On the meaning of nondeterminism
There are two different meanings of 'nondeterminism' at issue here. Quantum mechanics is usually described as being "not deterministic", but the word "nondeterministic" is used in a specialized way in theoretical computer science.
One meaning, which applies to quantum mechanics, is just 'not deterministic'. This is usually a reasonable way to interpret the word, and in point of fact, neither quantum Turing machines nor even probabilistic Turing machines are deterministic in the way that they solve decision problems.
However, when describing models of computation, nondeterministic is used specifically to mean that the machine can (in a sense) make choices which are not determined by its state or its input, to obtain a particular objective. This meaning is used elsewhere in describing models of computation, such as Nondeterministic Finite
Automata.
So, quantum Turing machines are a model of computation which is not deterministic, but which is different from a "nondeterministic Turing machine".
Nondeterministic Turing Machines
A nondeterministic Turing machine is a machine which may explore multiple possible transitions. The transition that it makes at a given step depends, but is not determined, by the state that it is in and the symbol that it is reading. There are two ways this is commonly presented:
Especially for the purposes of defining the complexity class NP, one may describe the machine as making choices (or guesses) at each step in order to try to reach an accepting state. If you think of what the nondeterministic machine is doing as exploring a decision tree, it is searching for an accepting path in the tree. While no mechanism which is described to suggest how such a path should be found, we imagine that it will find an accepting path if even just one exists.

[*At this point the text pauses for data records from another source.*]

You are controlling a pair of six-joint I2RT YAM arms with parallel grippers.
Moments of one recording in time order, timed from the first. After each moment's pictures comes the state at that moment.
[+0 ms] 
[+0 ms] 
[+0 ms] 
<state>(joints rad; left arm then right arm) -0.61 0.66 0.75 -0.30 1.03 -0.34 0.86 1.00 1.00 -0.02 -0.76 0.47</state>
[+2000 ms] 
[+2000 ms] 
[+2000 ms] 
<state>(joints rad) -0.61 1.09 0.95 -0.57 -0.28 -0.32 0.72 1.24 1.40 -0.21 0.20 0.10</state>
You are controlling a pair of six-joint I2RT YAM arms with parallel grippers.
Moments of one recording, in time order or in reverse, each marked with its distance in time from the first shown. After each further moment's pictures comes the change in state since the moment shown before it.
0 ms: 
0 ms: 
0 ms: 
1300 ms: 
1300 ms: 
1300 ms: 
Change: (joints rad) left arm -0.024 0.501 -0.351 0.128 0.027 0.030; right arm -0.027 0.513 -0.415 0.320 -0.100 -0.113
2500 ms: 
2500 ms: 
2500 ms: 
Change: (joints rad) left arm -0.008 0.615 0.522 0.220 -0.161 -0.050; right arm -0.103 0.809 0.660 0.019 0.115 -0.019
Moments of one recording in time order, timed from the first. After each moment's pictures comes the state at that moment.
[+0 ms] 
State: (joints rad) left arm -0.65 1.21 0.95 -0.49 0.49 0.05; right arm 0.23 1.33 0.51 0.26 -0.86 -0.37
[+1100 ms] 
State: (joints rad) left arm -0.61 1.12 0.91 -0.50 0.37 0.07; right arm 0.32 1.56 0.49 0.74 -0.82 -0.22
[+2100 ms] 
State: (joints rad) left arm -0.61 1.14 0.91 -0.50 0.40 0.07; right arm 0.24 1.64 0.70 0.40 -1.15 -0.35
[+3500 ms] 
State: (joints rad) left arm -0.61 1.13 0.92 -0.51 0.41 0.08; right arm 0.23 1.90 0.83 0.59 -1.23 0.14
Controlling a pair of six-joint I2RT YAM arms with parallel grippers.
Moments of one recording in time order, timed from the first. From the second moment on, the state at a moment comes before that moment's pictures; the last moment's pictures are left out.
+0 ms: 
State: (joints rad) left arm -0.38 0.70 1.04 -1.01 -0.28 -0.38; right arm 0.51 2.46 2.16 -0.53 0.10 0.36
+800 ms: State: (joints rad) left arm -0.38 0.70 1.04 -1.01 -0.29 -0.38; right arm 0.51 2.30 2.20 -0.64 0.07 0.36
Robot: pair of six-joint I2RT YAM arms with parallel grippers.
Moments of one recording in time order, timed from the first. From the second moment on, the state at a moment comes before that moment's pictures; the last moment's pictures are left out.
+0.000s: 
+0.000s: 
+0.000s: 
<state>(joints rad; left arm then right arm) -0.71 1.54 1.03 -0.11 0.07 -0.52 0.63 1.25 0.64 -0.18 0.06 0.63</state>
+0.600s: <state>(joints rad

It is also quite common to say that a nondeterministic machine explores all possible paths in the decision tree in parallel, and gives a "yes" answer if any of them turn out to be an accepting path.
More modern treatments of nondeterminism also consider not just the existence, but the number of accepting paths; and this is well-suited to the description of exploring all paths in parallel. We can impose extra constraints, for instance that all computational paths have the same length (that the machine always takes the same amount of time to perform a computation) and that each path performs a guess at each step, or every second step, even if the guess is not used. If we do this, we can formulate probabilistic models of computation, such as random Turing machines (motivating complexity classes such as BPP), in terms of the number of accepting paths of a nondeterministic Turing machine. We can also turn this around, and describe nondeterministic Turing machines in terms of randomized computers which can somehow distinguish between outcomes which have zero probability from ones which have non-zero probability.
Quantum Turing machines
The main difference between a quantum Turing machine and a nondeterministic one is this: instead of nondeterministically 'choosing' a single transition out of two or more at each step, a quantum Turing machine makes a transition to a superposition of one or more possible transitions. The complete state of the machine is defined as a unit vector in a complex vector space, defined by linear combinations of basis states described by classical states of the tape, the position of the machine head, and the "internal state" of the machine head. (See e.g. page 9, Definition 3.2.2, of Quantum Complexity Theory for the complete description of how quantum Turing machines make transitions.)
The condition under which the quantum Turing machine accepts an input is also more restrictive, and inherently involves probability, requiring a substantial probability of observing the correct outcome in order to succeed.
As a result, quantum Turing machines differ from nondeterministic machines in that the way they make their transitions are not completely unspecified. Even if the transition "seems mysterious", it's also the same sorts of evolution with time that our best theory of matter indicates happens in the real world. While it is common to describe quantum computers as "exploring different computational paths in parallel", it's not particularly useful to do: the amplitudes on the different paths mean that they don't all have the same importance, and unlike nondeterministic Turing machines, it isn't enough to have non-zero amplitude on some outcome; it has to be possible to obtain a very large probability of obtaining the correct outcome, such as 2/3. (The class of problems BQP which a quantum Turing machine can efficiently solve requires a probability gap of the same sort as BPP has for randomized computation.) Furthermore, very much in contrast to nondeterministic
Turing machines, a quantum Turing machine can interfere those with
one another after they have split, which is simply
impossible in the typical formulation of a nondeterministic Turing
machine (and it makes the description in terms of a decision tree
less useful in the first place).
Comparing the two models
We don't know whether one of these machines is more powerful than the other; the different ways in which they are not-deterministic seem different from one another, and hard to compare.
As for the problems that each machine can quickly do, that the other cannot (so far as we know):
- We don't know any way that a quantum Turing machine could quickly solve the SATISFIABILITY problem. A nondeterministic Turing machine can, easily.
- Work by Aaronson and Archipov (The Computational Complexity of Linear Optics) suggests that nondeterministic Turing machines are unlikely to be able to efficiently simulate certain experiments of linear optics which could be simulated by a quantum Turing machine.
But even if someone shows how to relate the two sorts of machine to one another — and even in the extremely unlikely scenario that someone shows that BQP = NP (the problems that a quantum Turing machine, and a nondeterministic Turing machine, can respectively solve quickly) — the two machines which define these models of computation are quite different from one another.